Wednesday, February 26, 2014

I would, but my berries fall out

I have returned to my writer's loft. As always, I am up before dawn, startling the local vampires and chupacabras with lights turned on far too early, pacing the floors, no longer even capable of moving quietly, only more slowly.

It's actually a basement room, not a loft. But I can still see the moon from here, on my phone. It is like a NYC basement apartment, the window in the room that faces the street allows you to see the legs of the people walking by. But it is much nicer than my previous residence, the one in which I was recently evicted for payment problems. 

Ah well, it is the way of things.
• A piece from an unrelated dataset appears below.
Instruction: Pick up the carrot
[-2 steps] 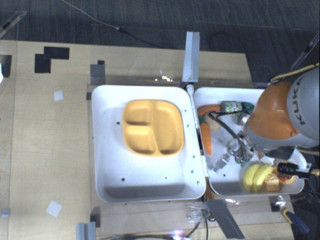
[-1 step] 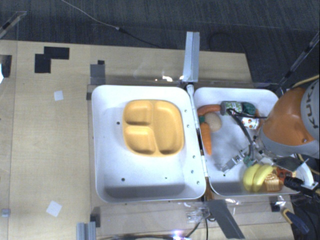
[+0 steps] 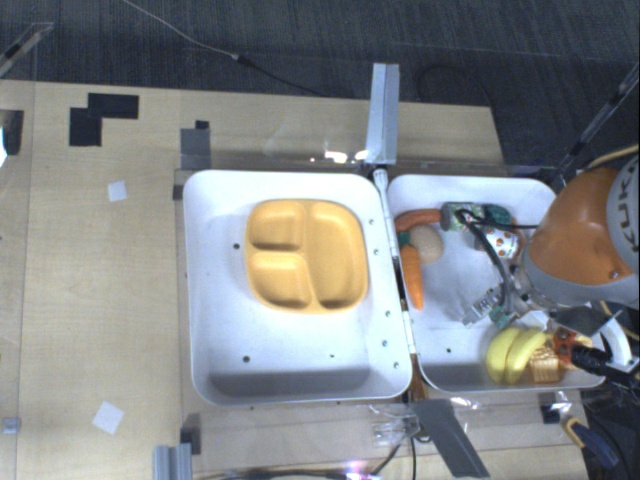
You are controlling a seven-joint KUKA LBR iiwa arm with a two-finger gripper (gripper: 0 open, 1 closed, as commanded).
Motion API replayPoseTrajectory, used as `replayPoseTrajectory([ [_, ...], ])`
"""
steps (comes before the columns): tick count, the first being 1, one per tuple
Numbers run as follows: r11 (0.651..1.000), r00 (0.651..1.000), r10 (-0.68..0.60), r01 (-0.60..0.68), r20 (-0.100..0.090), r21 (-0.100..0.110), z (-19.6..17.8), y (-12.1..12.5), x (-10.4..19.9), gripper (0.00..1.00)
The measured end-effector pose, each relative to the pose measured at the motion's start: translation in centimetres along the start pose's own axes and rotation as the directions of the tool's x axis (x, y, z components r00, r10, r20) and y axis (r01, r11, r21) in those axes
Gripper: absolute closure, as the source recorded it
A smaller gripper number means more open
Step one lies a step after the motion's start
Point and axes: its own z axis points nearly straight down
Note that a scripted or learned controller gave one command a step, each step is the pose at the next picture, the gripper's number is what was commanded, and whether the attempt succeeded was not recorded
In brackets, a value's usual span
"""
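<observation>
The carrot (image 3: 411,277) lies against the right bin's (image 3: 450,353) left wall, bare floor to its right. The arm (image 3: 585,238) reaches in from the right, its gripper (image 3: 492,303) low beside the bananas (image 3: 513,353), seemingly away from the carrot; its state I cannot tell.

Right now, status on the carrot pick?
Gripper low in the right bin, nothing seen in it. Carrot lying free by the bin's left wall. Beige round item touching carrot's top end; bananas off to the right.
</observation>
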Motion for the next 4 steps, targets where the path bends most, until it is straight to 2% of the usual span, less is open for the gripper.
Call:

It was a little too air b'n'b for me. The bed was, quite literally, made of air and the breakfast was non-existent, barely a breeze…. which was apparently the same problem that I encountered with payment. There was too much venture and not enough capital.
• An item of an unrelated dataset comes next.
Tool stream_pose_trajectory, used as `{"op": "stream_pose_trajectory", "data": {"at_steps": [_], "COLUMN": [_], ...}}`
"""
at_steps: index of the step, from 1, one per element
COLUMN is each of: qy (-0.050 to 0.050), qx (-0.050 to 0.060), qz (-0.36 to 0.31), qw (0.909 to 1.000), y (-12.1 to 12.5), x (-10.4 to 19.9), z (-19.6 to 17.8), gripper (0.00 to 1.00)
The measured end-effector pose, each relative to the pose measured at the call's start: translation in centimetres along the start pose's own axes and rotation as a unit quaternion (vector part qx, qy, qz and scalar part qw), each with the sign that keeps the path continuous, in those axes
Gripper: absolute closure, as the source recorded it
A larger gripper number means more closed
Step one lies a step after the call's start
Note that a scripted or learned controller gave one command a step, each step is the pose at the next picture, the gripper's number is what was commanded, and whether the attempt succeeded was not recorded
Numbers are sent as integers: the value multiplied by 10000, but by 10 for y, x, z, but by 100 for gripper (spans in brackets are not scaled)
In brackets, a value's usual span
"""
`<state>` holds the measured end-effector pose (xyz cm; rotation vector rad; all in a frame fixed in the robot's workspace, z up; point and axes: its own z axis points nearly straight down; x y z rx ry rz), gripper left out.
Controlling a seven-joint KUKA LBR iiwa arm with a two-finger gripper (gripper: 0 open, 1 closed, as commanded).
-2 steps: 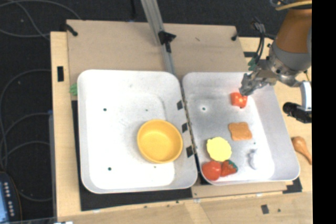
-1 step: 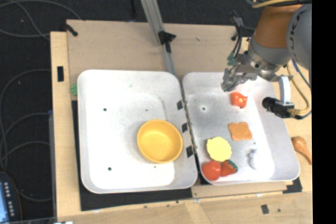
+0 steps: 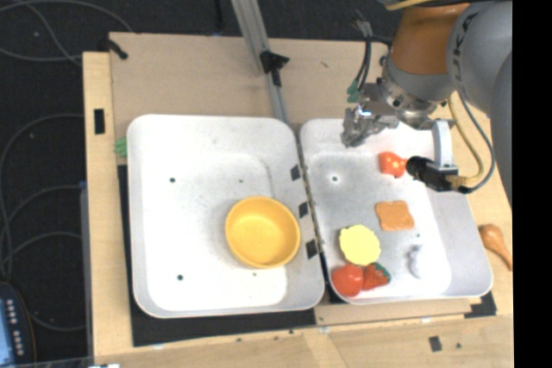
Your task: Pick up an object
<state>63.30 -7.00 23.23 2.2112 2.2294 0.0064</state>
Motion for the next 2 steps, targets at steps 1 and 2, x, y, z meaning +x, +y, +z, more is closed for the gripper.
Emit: {"op": "stream_pose_trajectory", "data": {"at_steps": [1, 2], "qy": [-5, 5], "qx": [9, 6], "qz": [5, -5], "qw": [10000, 10000], "y": [8, 3], "x": [51, 105], "z": [5, -9], "gripper": [100, 100]}}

Even when I sleep very well it's no use, I awake to a lonely world that I have somehow grown accustomed to. I check my email and then other online vacuums. Always, there are friends awake in Europe, also filling their day with meaninglessness. That is, at least, something. It is comforting to know that people in London and Prague are similarly tussling with tedium. 

They say that healthy people tend have sex in the mornings, though they never mention if a healthy person can accomplish the same. I wonder where these people are, the morning-sun-sexers. I could walk the neighborhood looking in windows to check, but I suspect the police might not similarly believe in the high purpose and calling of science. 
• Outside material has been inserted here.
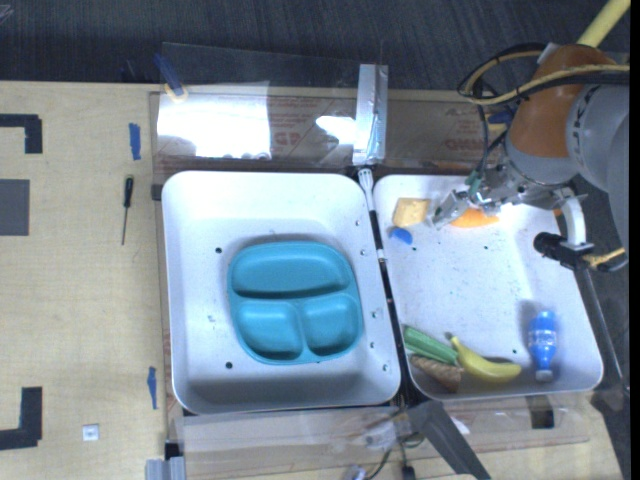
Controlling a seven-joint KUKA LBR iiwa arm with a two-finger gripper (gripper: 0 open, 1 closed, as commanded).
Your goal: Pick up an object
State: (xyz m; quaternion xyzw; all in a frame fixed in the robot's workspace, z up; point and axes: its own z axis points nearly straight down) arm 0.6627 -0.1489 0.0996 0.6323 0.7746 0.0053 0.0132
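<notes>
A grey robot arm (590, 128) with an orange band reaches in from the right over the far end of the right-hand bin (560, 373), one of two shallow white bins set side by side on a wooden bench (70, 318). Its gripper (455, 206) hangs low near the bin's back wall, just beside an orange object (474, 219) and close to a yellow block (410, 212); whether the tool is spread or closed cannot be told from this angle (the tip is small and partly blurred), and nothing is plainly seen held in it. A small blue piece (401, 236) lies just in front of the yellow block. At the near end of the same bin, a banana (484, 364) rests against a green vegetable (428, 345) and a brown item (437, 371), with a blue bottle (542, 342) lying towards the right corner, well apart from the gripper. The left bin (190, 208) holds a blue divided tray (294, 300), its three compartments facing up.
</notes>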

I believe that I might have lost some interest in seeing other people have sex anyway, though I have not tested this assumption with reality. Watching other people have sex, when done live and not a pre-recorded act for modest profit, is a pastime for the young. After a certain age, one which I somehow passed without knowing, then it becomes increasingly difficult to participate, even as a witness. There's this growing sense of, Ugh, why is that old guy here?

Even lone masturbation can provoke this sense within me at times.

CS advised me to wear women's underwear to work. He prescribed this as a manner of acting to assist in the staving off of boredom. It's quite true, of course. Life is better when you have a secret. That's what falling in love does for you, the whole world becomes your shared secret, and the foreseeable future, also. 

Breaking up has the opposite effect. Nothing is secret any longer. To make matters worse, nobody is interested in your mysteries once the juiciest portions have been told and retold a handful of times.

Move on and make new secrets, that is the sensible thing to do. 

But  one must have somebody's panties to wear to work. It would seem quite suspect to go shopping for a new pair, for yourself. Do they even make women's panties with a 34" waistline? They must, but that is a thought too hideous to entertain. It burdens the fantasy with fact. 

I don't want to wear a fat girl's underwear. I want to wear a skinny girl's knickers, one in particular.

One girl, I mean. I didn't have one specific pair of blue cotton panties in mind, there are several that would do. She could even pick them, and would probably prefer it that way, for the purpose of panty preservation.

Those type secrets are what I want, just silly things that make no sense but last forever.